HF to GGUF conversion
After training finished we convert this HF format into GGUF in order to run it using LMStudio.
# get github.com/ggml-org/llama.cpp.git
# initialize venv and install libraries
python convert_hf_to_gguf.py ../rt/model/checkpoint-x/ --outfile ../rt/model/checkpoint-x-gguf
However it is recommended only do this after test questions gives any good results. Otherwise it will be pointless.

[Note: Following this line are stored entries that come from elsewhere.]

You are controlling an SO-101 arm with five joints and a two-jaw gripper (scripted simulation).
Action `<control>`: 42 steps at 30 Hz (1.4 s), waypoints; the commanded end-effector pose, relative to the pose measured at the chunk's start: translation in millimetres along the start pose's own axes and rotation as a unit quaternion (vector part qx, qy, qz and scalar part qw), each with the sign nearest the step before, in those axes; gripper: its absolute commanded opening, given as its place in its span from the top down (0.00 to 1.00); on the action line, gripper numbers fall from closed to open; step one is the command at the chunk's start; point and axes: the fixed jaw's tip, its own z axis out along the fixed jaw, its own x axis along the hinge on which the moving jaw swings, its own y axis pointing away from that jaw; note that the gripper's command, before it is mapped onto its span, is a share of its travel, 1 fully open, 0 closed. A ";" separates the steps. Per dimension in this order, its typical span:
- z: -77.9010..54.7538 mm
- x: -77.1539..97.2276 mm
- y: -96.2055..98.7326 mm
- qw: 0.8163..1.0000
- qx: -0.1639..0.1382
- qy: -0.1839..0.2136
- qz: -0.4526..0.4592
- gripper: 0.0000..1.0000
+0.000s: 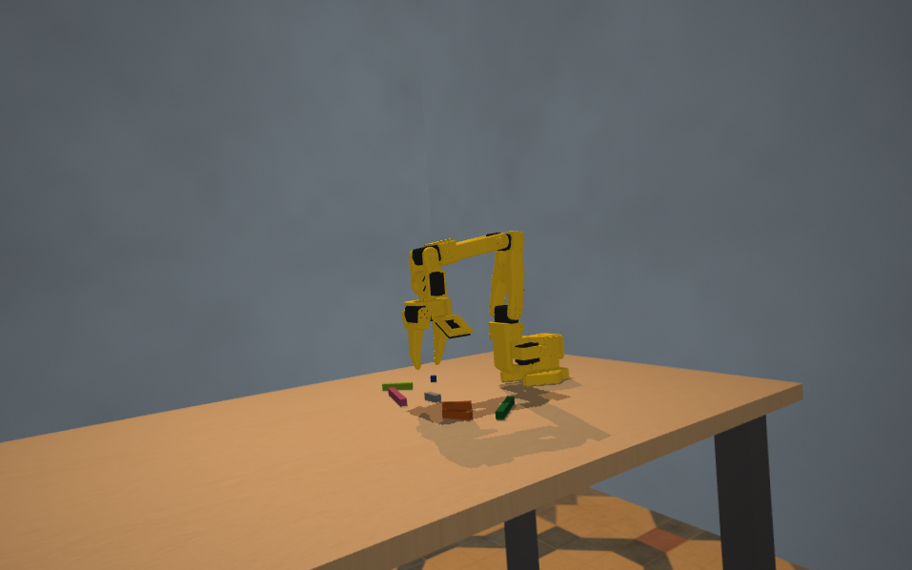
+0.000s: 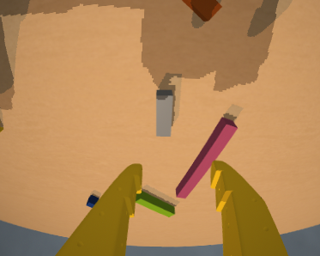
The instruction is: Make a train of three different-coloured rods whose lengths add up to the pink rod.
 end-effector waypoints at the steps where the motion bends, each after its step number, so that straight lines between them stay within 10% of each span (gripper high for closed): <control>1: -8.3 -0.3 -7.3 1.000 0.030 0.002 0.000 0.81; 42: 40.8 -0.2 -10.2 1.000 0.030 0.002 0.000 0.81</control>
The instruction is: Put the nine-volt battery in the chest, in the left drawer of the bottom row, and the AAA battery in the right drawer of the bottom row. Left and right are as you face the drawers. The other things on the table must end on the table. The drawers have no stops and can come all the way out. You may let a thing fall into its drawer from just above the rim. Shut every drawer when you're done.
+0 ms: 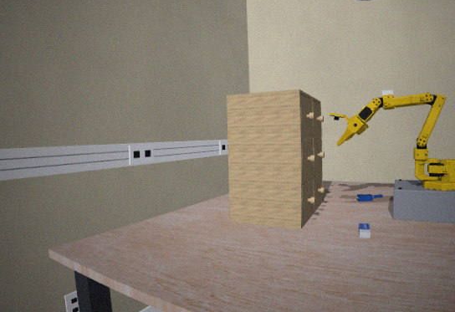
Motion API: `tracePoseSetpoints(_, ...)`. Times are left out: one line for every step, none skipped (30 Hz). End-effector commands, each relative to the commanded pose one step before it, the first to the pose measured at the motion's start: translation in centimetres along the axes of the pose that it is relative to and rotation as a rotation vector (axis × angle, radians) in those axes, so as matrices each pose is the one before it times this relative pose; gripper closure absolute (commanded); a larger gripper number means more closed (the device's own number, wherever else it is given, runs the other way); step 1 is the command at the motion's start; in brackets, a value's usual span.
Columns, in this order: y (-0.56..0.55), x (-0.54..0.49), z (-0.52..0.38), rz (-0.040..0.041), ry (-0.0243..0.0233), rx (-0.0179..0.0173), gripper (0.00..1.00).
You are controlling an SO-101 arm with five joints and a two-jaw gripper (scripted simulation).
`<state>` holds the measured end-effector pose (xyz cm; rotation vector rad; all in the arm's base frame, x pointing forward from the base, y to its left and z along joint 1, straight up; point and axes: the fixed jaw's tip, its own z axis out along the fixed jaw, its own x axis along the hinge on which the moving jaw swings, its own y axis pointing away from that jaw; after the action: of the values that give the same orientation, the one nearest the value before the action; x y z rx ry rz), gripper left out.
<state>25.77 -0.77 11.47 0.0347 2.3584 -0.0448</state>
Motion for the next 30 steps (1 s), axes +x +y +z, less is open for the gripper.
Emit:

Running a training session
During the training session we may observe:
{'loss': 26.942, 'grad_norm': 204.8477783203125, 'learning_rate': 1.923076923076923e-05, 'epoch': 0.16}
{'loss': 17.2971, 'grad_norm': 62.03092956542969, 'learning_rate': 3.846153846153846e-05, 'epoch': 0.31}
{'loss': 16.1831, 'grad_norm': 55.732086181640625, 'learning_rate': 4.99613632163459e-05, 'epoch': 0.47}
{'loss': 15.3985, 'grad_norm': 52.239620208740234, 'learning_rate': 4.952806974561518e-05, 'epoch': 0.63}
{'loss': 14.6101, 'grad_norm': 47.203189849853516, 'learning_rate': 4.862157403595598e-05, 'epoch': 0.79}
20% | 50/252 [10:00<28:39, 8.51s/it]
{'eval_loss': 1.1458975076675415, 'eval_runtime': 10.0881, 'eval_samples_per_second': 16.852, 'eval_steps_per_second': 2.181, 'epoch': 0.79}
{'loss': 13.5673, 'grad_norm': 40.04380416870117, 'learning_rate': 4.7259364450857096e-05, 'epoch': 0.94}
{'loss': 10.3291, 'grad_norm': 40.06776428222656, 'learning_rate': 4.5467721110696685e-05, 'epoch': 1.11}
{'loss': 8.4045, 'grad_norm': 33.435096740722656, 'learning_rate': 4.3281208889462715e-05, 'epoch': 1.27}
{'loss': 8.2388, 'grad_norm': 40.08720779418945, 'learning_rate': 4.0742010579737855e-05, 'epoch': 1.42}
{'loss': 8.0016, 'grad_norm': 34.05099105834961, 'learning_rate': 3.7899113090712526e-05, 'epoch': 1.58}
40% | 100/252 [18:07<21:10, 8.36s/it]
{'eval_loss': 1.0009825229644775, 'eval_runtime': 27.7629, 'eval_samples_per_second': 6.123, 'eval_steps_per_second': 0.792, 'epoch': 1.58}
{'loss': 7.9294, 'grad_norm': 36.029380798339844, 'learning_rate': 3.4807362379317025e-05, 'epoch': 1.74}
{'loss': 7.7119, 'grad_norm': 33.554954528808594, 'learning_rate': 3.1526405346999946e-05, 'epoch': 1.9}
50% | 126/252 [24:58<19:44, 9.40s/it]
{'loss': 6.2079, 'grad_norm': 26.597759246826172, 'learning_rate': 2.8119539115370218e-05, 'epoch': 2.06}
{'loss': 3.6895, 'grad_norm': 36.123207092285156, 'learning_rate': 2.4652489880792128e-05, 'epoch': 2.22}
{'loss': 3.7563, 'grad_norm': 24.915979385375977, 'learning_rate': 2.1192144906604876e-05, 'epoch': 2.38}
60% | 150/252 [31:57<24:00, 14.12s/it]
...
On my Mac Studio M2 Ultra with 64GB of RAM it takes from 55 up to 60GB or memory to run a training session:

Not sure if it just fit or shinks down a little bit just to fit exactly within mu memory limits.
Finally:
{'eval_loss': 1.0670475959777832, 'eval_runtime': 31.049, 'eval_samples_per_second': 5.475, 'eval_steps_per_second': 0.709, 'epoch': 3.96}
{'train_runtime': 4371.782, 'train_samples_per_second': 1.398, 'train_steps_per_second': 0.058, 'train_loss': 7.671164320574866, 'epoch': 3.99}
Conversion
If after test questions we would decide that current weights are capable then we can conver HF format into GGUF two checkpoints, checkpoint-200 and checkpoint-252 as well as some other files like vocab and tokenizer:
added_tokens.json
checkpoint-200
checkpoint-252
merges.txt
runs
special_tokens_map.json
tokenizer.json
tokenizer_config.json
vocab.json
Single checkpoint:

We need to copy tokenizer from base model path into checkpoint path:
cp tokenizer.json checkpoint-252
and then run conversion:
python convert_hf_to_gguf.py ../rt/model/checkpoint-252 --outfile ../rt/model/checkpoint-252-gguf
Judge the quality yourself, especially comparing to LORA trainings. In my personal opinion full fine-tuning requires much higher level of expertise than just training a subset of full model.